■ EXERCISE DETAILS
The copy must match the data word for word and contain no pictures.

= Beginning of Section =

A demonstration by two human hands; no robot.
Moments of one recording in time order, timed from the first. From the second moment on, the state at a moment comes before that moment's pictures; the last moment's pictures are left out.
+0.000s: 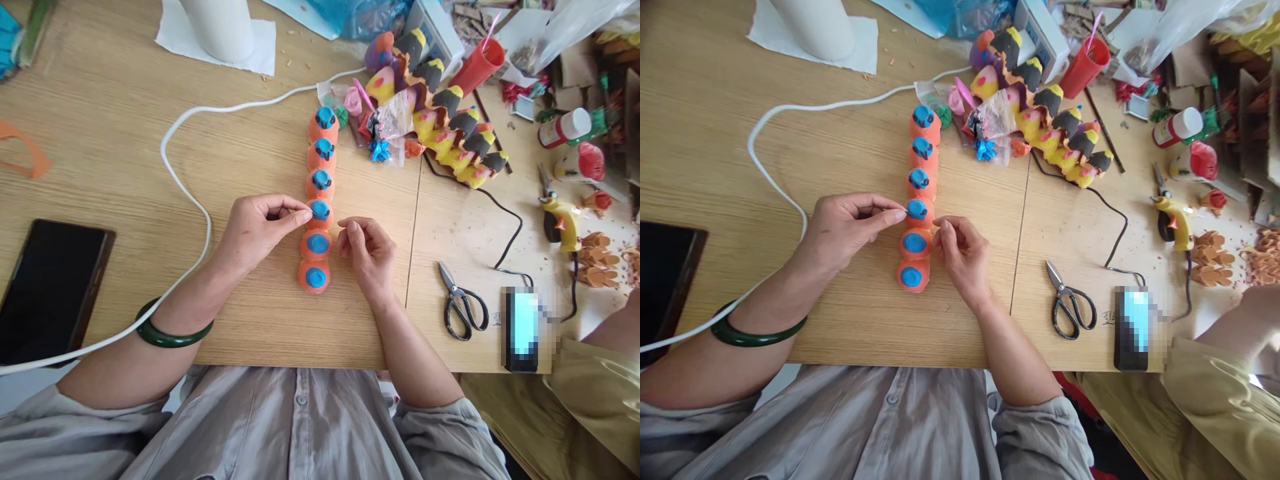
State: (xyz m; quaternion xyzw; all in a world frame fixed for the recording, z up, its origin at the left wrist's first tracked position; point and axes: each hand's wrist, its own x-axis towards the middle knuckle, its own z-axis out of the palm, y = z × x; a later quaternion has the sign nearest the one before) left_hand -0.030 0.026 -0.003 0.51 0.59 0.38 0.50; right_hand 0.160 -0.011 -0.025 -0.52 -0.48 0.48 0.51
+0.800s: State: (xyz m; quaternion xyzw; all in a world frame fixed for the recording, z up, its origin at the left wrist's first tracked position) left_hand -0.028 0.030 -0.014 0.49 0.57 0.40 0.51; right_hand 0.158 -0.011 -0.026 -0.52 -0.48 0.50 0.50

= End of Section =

■ ANSWER TO THIS TASK
A demonstration by two human hands; no robot.
Moments of one recording in time order, timed from the first. From the second moment on, the state at a moment comes before that moment's pictures; the last moment's pictures are left out.
+0.000s: 
State: (xyz m; quaternion xyzw; all in a world frame fixed for the recording, z up, its origin at the left wrist's first tracked position; point and axes: each hand's wrist, its own x-axis towards the middle knuckle, its own z-axis out of the palm, y = z × x; a later quaternion has the sign nearest the one before) left_hand -0.030 0.026 -0.003 0.51 0.59 0.38 0.50; right_hand 0.160 -0.011 -0.025 -0.52 -0.48 0.48 0.51
+0.800s: State: (xyz m; quaternion xyzw; all in a world frame fixed for the recording, z up, its origin at the left wrist's first tracked position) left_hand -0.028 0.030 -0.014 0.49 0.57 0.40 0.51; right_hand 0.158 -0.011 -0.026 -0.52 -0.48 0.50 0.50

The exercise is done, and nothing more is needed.